Obstacle 8: GPT-5.3-Codex — The Finale
The openai-codex provider doesn’t support API key auth. It wants OAuth. The OAuth callback runs on port 1455 — locally on the machine running openclaw.mjs. On the NAS.
The problem: my browser runs on my laptop. The callback port is on the NAS. The URL generated by the OAuth flow points to localhost:1455 — meaning the NAS, not my laptop. I’m sitting in between, watching.
Solution: SSH tunnel.
# Enabled AllowTcpForwarding in /etc/ssh/sshd_config (was disabled by default)
ssh -L 1455:localhost:1455 super_ad@192.168.178.34
Then on the NAS:
node /app/openclaw.mjs agents add main
OAuth flow starts. URL appears. Browser opens it. Redirect to localhost:1455 — forwarded through the tunnel to the NAS. Auth code lands where it belongs.
Copied the redirect URL, pasted it into the terminal. Provider configured.
GPT-5.3-Codex is running. On my NAS. Via self-hosted gateway.
The Final Configuration
If you want to replicate this — here’s everything you need.
docker-compose.yml:
services:
openclaw-gateway:
image: alpine/openclaw:latest
user: "0:0"
network_mode: host
volumes:
- /volume1/docker/openclaw/config:/root/.openclaw
environment:
OPENCLAW_GATEWAY_TOKEN: "your-token"
OPENAI_API_KEY: "your-key"
TELEGRAM_BOT_TOKEN: "your-bot-token"
openclaw-proxy:
image: nginx:alpine
network_mode: host
volumes:
- /volume1/docker/openclaw/nginx.conf:/etc/nginx/conf.d/default.conf:ro
- /volume1/docker/openclaw/ssl:/etc/nginx/ssl:ro
Important: Don’t set both OPENCLAW_GATEWAY_TOKEN and OPENCLAW_GATEWAY_PASSWORD at the same time — that triggers password mode. This note would have saved me five hours. It’s here now so it doesn’t cost you five hours.
openclaw.json:
{
"agents": {
"defaults": {
"model": { "primary": "openai/gpt-5.3-codex" }
}
},
"gateway": {
"auth": { "mode": "token" },
"controlUi": {
"allowedOrigins": ["https://192.168.178.34:18790"],
"dangerouslyDisableDeviceAuth": true
},
"trustedProxies": ["127.0.0.1"]
}
}
Login: https://192.168.178.34:18790/#token=<your-gateway-token>
Conclusion: The Rabbit Hole is Deeper Than You Think
Self-hosted AI works. OpenClaw is powerful. The Synology is a solid foundation.

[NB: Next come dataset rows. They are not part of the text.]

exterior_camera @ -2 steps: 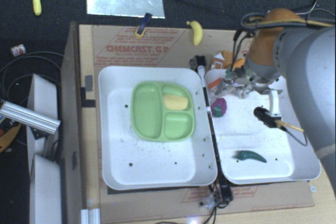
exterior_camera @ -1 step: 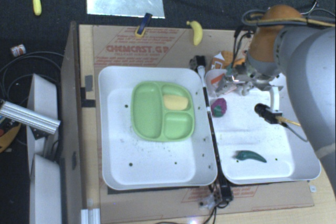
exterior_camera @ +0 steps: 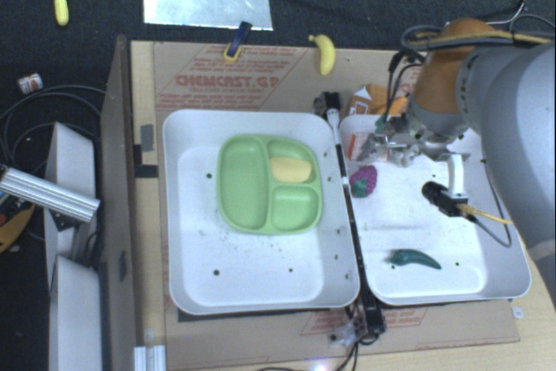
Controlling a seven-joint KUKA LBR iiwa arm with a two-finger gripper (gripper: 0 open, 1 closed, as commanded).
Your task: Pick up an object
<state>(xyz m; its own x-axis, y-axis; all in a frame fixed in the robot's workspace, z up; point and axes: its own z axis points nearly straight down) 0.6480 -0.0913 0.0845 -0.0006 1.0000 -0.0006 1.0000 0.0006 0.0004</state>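
Observation:
The arm reaches in from the right over the right bin [exterior_camera: 499,274]. Its gripper [exterior_camera: 393,149] hangs low at the bin's far left part, just right of a purple and pink object [exterior_camera: 363,180] lying by the bin's left wall. A dark green pepper-shaped object [exterior_camera: 415,259] lies near the bin's front. An orange and white object [exterior_camera: 369,102] pokes up at the bin's far left corner, partly hidden by the arm. In the left bin [exterior_camera: 200,274] rests a green divided plate [exterior_camera: 266,184] with a yellow object [exterior_camera: 291,168] in its upper right compartment.
A yellow banana [exterior_camera: 325,53] lies on the cardboard behind the bins, with a small clamp [exterior_camera: 236,41] to its left. A black cable end [exterior_camera: 441,199] with a yellow wire hangs off the arm over the right bin.

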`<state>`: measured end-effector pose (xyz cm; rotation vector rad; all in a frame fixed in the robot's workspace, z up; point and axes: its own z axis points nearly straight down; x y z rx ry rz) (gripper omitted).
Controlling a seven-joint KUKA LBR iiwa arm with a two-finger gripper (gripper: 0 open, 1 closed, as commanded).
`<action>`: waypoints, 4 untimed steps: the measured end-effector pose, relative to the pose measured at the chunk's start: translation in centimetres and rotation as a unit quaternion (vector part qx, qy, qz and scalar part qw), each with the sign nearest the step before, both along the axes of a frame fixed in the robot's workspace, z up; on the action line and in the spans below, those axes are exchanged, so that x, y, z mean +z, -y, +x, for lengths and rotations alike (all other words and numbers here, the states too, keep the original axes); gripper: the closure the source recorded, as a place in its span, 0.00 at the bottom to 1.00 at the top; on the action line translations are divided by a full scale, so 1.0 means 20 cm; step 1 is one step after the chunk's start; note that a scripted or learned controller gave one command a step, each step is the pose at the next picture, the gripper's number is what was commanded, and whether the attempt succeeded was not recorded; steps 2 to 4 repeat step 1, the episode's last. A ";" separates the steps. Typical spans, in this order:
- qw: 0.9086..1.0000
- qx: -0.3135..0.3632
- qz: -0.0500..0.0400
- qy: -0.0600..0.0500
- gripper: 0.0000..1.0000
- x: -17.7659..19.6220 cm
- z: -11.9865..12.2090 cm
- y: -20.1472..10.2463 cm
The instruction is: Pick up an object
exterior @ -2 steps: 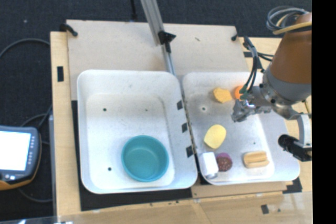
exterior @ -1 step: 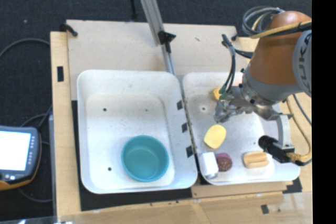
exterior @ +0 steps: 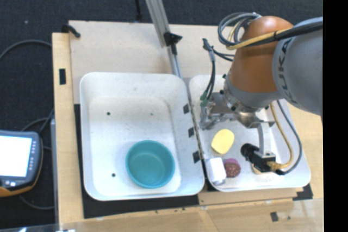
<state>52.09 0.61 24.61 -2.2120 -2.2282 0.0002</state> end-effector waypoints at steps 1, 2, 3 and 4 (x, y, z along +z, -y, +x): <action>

But getting there is no walk in the park. It’s an obstacle course of undocumented behaviors, subtle configuration conflicts, and moments where you seriously consider whether you should just leave all of this in the cloud.

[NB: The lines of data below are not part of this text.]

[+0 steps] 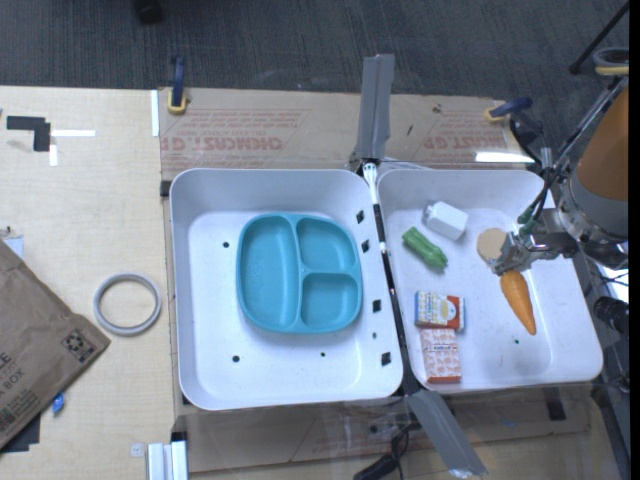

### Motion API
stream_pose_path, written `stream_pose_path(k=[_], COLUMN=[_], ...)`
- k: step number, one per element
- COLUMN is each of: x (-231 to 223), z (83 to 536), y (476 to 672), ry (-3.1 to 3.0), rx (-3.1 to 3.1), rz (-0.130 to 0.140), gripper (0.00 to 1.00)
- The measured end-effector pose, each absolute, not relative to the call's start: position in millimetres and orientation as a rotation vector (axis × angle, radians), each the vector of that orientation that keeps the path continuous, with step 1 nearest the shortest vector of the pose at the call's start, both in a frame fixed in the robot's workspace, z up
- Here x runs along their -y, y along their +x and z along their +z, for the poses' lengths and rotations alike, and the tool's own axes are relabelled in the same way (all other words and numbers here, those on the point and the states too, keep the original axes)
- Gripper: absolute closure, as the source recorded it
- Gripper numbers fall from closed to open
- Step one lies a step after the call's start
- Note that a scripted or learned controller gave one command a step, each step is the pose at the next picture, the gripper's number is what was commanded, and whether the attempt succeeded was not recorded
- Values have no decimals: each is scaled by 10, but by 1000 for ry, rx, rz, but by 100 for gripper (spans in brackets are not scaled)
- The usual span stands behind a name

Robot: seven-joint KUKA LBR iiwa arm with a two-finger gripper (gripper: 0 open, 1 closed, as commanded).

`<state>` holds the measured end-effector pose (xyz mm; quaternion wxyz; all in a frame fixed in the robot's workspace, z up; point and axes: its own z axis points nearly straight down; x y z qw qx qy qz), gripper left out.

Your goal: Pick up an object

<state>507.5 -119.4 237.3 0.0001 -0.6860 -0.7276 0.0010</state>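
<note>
The right bin (560, 368) holds a white block (445, 218), a green piece (424, 248), a tan round piece (489, 243), an orange carrot (519, 303) and two small cartons (438, 311) (440, 356). My gripper (513, 256) reaches in from the right and hangs low over the carrot's upper end, right beside the tan piece. The gripper partly covers that end of the carrot. In the left bin (200, 368) lies a teal divided plate (299, 272).
A grey divider (376, 118) stands at the back where the bins meet. On the bench to the left lie a tape ring (127, 302) and a brown cardboard box (35, 353). Clamps (177, 83) sit along the back edge.
</note>
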Motion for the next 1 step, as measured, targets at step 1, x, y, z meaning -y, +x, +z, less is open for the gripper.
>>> stream_pose_path(k=[1], x=[1006], z=[2510], y=[5409], ry=[-2316], rx=[2123], rz=[5], gripper=[100])
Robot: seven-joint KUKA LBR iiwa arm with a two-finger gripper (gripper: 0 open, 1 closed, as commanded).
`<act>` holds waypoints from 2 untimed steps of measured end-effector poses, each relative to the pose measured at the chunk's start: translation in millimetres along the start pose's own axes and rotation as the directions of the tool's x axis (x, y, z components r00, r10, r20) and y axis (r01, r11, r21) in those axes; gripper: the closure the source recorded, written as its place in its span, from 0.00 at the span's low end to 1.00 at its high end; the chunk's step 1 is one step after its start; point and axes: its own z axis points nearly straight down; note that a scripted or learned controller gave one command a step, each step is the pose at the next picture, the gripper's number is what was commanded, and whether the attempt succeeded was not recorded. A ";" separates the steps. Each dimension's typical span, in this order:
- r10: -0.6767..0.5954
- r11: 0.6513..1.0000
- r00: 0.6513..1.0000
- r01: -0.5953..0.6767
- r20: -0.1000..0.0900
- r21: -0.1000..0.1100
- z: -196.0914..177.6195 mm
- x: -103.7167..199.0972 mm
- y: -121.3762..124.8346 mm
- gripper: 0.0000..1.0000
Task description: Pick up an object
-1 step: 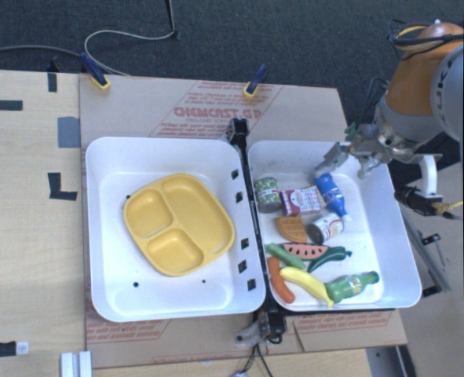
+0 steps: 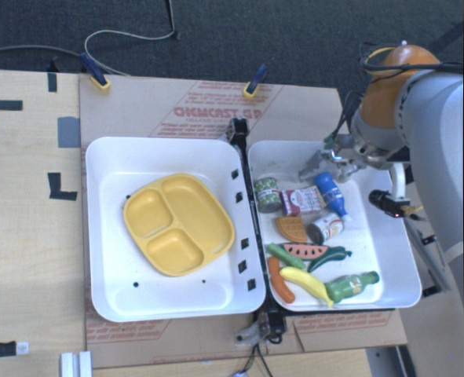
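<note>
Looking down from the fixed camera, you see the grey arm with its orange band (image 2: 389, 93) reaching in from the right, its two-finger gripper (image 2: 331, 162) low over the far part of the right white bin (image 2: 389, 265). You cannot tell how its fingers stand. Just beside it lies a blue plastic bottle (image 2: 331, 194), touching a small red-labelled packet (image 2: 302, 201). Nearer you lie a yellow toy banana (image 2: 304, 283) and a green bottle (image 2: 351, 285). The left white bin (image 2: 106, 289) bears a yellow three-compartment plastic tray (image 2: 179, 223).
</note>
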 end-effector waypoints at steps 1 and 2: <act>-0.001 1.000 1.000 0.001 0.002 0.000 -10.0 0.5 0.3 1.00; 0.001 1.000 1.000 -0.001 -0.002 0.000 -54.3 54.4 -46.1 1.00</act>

And then you’re sitting there, it’s midnight, and the control UI loads. GPT-5.3-Codex responds. Everything is running on your own hardware.
That feeling is priceless.

So: do it. Enable SSH from the start — not when the pain gets bad enough, but right at the beginning. Read the source code when everything else fails. And never forget: when the error says 1008: device token mismatch, it’s usually two lines of JSON.
You will need SSH. Enable it now.
Running on: Synology DS423+, Docker via Container Manager, OpenClaw alpine/openclaw:latest.